Scholars whose Hannibal work I know and respect greatly have also been enormous assets even though I do not know them personally. These include Dexter Hoyos, Nigel Bagnall, Giovanni Brizzi, Barry Strauss, Richard Miles, Robert Garland, Richard Gabriel, Robert O’Connell, Michael Fronda, Everett Wheeler, Paul Erdcamp, Nic Fields, Eve MacDonald, Peter van Dommelen, and Mark Healy. I also learned from military historians such as John Lazenby, H. H. Scullard, Basil Liddell Hart, and Serge Lancel. All of these authors have made valuable and permanent contributions even while embracing different viewpoints. If I have overlooked or forgotten debts, it is not intentional. And although they are relatively distant, I acknowledge that Napoléon and Carl von Clausewitz were also instrumental in my own Hannibal quests; both were intrigued by his tactics, and Napoléon even attempted to follow Hannibal in multiple Alps crossings—hedging his bets—plus also copying aspects of his marches and maneuvers.
Finally, last but not least, I can never thank enough my most patient editor at Simon & Schuster, Bob Bender, Vice President and Executive Editor, who endured my absences over a decade of archaeological field seasons as this book evolved and whose encouragement has sustained years of research and writing. I also thank Johanna Li, Associate Editor, always efficient but also amazingly sensitive to nuance; Phil Metcalf, Associate Director of Copyediting and a most careful proofreader; and their publishing team.

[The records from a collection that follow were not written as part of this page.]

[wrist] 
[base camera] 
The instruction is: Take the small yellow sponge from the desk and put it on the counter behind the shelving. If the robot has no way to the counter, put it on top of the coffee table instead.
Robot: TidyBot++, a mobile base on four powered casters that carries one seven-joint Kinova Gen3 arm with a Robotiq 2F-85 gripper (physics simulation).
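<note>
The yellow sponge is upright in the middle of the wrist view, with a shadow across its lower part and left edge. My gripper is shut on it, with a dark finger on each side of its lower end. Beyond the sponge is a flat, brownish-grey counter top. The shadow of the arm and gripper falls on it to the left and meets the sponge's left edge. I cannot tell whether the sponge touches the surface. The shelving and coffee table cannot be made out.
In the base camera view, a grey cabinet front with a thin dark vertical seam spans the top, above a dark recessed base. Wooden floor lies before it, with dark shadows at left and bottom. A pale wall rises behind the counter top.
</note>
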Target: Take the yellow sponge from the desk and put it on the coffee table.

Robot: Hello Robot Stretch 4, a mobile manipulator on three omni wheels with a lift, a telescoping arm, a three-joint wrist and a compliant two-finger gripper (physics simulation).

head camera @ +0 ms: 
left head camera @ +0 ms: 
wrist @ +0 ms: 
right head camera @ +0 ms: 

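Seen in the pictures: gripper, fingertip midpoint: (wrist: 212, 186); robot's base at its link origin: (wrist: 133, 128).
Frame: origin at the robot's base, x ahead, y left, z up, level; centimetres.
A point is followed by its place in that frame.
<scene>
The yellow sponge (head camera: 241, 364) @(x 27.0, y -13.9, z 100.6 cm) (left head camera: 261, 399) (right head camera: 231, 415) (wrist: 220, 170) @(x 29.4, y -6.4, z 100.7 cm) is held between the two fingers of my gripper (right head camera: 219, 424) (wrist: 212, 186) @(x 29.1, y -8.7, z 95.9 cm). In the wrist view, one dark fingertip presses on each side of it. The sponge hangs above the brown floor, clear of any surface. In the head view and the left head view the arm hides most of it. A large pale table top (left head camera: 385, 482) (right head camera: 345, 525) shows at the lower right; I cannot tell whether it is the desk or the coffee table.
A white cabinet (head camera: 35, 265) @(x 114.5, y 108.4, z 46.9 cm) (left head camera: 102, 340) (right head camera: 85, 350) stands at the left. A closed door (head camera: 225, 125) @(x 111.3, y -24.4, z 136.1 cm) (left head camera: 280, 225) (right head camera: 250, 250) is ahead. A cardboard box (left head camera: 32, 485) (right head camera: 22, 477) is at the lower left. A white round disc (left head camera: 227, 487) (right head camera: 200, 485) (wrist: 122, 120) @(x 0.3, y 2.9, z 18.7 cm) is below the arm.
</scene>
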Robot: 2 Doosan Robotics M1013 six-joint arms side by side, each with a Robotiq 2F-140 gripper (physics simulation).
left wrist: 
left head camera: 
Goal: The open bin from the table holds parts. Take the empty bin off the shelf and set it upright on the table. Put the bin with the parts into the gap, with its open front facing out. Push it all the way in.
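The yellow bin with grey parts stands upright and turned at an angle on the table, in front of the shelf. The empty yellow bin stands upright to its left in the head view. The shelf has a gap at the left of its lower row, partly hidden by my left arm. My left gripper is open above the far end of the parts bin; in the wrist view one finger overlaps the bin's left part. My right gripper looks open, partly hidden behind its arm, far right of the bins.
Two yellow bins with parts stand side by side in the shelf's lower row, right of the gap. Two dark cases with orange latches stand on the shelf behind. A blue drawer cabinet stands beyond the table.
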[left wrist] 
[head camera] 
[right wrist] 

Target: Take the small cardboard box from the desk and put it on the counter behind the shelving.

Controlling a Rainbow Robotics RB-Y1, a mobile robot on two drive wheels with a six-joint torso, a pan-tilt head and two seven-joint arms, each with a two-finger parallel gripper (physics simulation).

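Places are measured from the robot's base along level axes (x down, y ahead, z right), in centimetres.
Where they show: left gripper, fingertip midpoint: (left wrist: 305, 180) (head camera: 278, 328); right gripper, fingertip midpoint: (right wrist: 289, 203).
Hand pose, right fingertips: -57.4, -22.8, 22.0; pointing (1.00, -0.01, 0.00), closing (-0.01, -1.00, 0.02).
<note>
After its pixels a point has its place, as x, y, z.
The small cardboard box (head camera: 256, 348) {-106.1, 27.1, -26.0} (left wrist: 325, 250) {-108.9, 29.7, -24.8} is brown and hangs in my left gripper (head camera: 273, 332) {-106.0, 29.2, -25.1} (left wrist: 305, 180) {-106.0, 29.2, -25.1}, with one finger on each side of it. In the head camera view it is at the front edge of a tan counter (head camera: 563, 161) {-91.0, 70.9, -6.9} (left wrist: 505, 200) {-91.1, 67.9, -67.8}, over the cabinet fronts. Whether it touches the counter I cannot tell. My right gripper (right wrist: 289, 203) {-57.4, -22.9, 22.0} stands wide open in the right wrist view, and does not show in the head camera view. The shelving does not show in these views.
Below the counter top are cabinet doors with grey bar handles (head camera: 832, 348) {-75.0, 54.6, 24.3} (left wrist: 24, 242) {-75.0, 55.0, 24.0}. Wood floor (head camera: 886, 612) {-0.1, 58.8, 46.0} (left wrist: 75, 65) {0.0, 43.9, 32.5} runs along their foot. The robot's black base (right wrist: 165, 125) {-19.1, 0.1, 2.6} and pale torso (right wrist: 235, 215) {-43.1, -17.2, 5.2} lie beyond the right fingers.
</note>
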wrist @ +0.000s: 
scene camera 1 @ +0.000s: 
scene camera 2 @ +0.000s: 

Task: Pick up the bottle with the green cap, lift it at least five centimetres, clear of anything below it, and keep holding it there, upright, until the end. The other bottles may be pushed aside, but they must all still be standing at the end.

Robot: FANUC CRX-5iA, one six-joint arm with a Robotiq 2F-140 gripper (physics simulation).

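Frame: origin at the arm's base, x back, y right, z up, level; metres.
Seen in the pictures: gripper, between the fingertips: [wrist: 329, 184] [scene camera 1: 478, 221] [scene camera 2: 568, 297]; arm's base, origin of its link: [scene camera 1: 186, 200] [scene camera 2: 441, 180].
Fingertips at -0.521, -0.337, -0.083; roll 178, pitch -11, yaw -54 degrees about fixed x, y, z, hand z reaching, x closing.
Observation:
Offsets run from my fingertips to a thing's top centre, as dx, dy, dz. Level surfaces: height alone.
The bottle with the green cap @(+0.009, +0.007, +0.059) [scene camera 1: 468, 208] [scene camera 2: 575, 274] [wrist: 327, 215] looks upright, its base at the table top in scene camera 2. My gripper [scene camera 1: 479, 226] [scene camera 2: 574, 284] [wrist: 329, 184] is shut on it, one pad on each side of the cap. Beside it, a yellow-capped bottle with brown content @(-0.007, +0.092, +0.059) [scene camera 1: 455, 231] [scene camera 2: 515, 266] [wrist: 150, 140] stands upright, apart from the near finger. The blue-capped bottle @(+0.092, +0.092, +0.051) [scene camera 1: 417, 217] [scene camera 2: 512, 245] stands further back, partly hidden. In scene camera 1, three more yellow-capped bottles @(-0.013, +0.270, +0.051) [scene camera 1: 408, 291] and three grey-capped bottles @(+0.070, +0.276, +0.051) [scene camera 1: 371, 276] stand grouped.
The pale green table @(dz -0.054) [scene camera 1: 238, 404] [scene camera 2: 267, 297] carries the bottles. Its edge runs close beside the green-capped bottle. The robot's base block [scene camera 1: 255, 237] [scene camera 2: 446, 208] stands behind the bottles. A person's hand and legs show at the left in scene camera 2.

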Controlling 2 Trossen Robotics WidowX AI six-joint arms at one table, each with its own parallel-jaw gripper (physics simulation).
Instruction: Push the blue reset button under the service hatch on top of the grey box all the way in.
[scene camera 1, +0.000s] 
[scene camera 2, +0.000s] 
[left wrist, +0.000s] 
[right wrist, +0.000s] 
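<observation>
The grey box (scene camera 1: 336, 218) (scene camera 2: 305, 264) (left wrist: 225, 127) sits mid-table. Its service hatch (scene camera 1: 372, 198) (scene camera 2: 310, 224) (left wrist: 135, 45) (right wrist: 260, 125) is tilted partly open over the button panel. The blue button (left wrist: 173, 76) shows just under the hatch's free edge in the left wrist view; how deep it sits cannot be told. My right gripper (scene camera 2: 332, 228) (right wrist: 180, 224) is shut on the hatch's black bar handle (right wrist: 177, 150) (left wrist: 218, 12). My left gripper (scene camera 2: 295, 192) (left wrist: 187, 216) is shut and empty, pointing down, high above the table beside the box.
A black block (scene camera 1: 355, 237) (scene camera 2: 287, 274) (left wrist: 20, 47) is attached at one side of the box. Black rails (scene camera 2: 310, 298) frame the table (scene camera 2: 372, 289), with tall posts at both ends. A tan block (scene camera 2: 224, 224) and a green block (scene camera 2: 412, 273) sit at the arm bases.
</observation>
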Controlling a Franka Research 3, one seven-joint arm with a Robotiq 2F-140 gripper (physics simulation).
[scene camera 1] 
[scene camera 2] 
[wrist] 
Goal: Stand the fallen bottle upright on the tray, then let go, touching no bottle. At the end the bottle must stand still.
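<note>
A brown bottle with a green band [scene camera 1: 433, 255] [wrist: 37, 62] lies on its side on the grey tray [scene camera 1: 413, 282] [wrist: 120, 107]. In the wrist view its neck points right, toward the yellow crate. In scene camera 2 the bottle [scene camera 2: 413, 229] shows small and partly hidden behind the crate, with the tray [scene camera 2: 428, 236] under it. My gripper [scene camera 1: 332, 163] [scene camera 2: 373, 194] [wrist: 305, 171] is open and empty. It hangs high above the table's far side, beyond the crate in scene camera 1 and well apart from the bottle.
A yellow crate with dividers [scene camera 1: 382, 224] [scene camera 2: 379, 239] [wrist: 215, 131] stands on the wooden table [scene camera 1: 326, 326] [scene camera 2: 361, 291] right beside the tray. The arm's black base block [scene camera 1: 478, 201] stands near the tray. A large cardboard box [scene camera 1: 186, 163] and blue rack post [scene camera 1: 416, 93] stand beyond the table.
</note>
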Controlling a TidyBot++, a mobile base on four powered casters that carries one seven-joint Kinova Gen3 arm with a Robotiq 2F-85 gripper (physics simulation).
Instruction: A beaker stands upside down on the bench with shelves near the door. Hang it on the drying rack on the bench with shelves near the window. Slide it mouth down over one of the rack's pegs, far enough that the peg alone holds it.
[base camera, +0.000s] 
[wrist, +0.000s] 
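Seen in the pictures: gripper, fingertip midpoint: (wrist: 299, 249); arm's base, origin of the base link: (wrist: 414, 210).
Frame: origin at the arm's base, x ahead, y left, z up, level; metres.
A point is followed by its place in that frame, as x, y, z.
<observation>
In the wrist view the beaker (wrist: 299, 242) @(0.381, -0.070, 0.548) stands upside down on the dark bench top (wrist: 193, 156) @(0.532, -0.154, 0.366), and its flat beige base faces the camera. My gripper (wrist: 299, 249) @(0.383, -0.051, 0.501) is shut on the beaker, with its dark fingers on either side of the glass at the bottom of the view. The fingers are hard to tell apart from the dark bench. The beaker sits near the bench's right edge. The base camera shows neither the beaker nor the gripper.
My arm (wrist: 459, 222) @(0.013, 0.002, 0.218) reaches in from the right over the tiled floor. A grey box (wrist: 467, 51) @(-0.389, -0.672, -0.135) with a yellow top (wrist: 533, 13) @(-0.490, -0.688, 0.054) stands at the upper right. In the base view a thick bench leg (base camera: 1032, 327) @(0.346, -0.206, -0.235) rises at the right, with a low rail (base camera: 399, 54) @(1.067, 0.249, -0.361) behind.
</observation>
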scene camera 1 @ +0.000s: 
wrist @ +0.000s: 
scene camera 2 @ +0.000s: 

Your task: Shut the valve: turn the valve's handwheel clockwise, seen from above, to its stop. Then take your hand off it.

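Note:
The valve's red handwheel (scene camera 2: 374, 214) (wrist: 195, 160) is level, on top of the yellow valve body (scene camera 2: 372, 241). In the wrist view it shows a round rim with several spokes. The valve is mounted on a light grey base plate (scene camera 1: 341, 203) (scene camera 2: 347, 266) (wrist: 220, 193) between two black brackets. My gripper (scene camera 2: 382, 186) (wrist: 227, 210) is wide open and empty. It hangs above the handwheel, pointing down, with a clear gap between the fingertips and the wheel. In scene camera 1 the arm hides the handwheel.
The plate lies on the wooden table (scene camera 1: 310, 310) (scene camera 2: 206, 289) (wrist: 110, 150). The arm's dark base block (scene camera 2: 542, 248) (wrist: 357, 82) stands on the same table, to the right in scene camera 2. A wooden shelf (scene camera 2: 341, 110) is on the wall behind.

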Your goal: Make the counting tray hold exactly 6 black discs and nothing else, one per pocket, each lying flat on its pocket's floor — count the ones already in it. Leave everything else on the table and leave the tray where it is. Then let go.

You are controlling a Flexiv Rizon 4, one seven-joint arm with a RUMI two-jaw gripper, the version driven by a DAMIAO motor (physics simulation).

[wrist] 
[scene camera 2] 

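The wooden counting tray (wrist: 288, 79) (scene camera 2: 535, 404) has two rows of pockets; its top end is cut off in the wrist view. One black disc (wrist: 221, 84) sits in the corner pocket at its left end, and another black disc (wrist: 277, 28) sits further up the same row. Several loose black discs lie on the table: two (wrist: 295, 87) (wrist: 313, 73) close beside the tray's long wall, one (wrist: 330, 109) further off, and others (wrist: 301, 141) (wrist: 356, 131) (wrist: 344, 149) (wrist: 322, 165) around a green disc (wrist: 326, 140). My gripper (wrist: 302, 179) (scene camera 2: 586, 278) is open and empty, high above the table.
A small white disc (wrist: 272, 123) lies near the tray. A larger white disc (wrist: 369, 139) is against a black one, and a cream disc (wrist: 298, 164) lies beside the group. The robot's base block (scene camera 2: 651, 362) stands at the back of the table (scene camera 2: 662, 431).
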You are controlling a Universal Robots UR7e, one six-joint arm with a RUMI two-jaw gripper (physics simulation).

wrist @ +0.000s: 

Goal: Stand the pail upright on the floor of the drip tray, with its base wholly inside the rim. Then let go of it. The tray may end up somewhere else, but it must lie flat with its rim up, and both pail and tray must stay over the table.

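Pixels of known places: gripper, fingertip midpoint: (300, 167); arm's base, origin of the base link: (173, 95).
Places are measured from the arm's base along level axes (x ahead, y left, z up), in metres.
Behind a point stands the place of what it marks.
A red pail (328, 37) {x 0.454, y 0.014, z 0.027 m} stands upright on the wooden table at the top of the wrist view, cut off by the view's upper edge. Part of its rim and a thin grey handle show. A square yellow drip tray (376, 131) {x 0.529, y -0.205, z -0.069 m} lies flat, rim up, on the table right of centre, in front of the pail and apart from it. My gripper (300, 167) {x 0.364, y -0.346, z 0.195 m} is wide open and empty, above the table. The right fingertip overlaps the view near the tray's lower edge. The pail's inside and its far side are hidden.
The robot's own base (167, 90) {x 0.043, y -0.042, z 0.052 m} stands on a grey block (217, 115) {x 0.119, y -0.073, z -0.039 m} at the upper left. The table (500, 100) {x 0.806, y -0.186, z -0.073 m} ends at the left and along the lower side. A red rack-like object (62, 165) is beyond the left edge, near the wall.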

All errors in this book that have escaped attention are my own; if they are interpretive only, perhaps time will settle some debates even as it may leave others unsolved. My family has been most supportive even during fieldwork absences and late nights poring over details, especially my wife, Pamela, whose gentle exhortations will never be repaid or forgotten. To all these, my many debts are obvious while they have enriched my life in uncountable ways.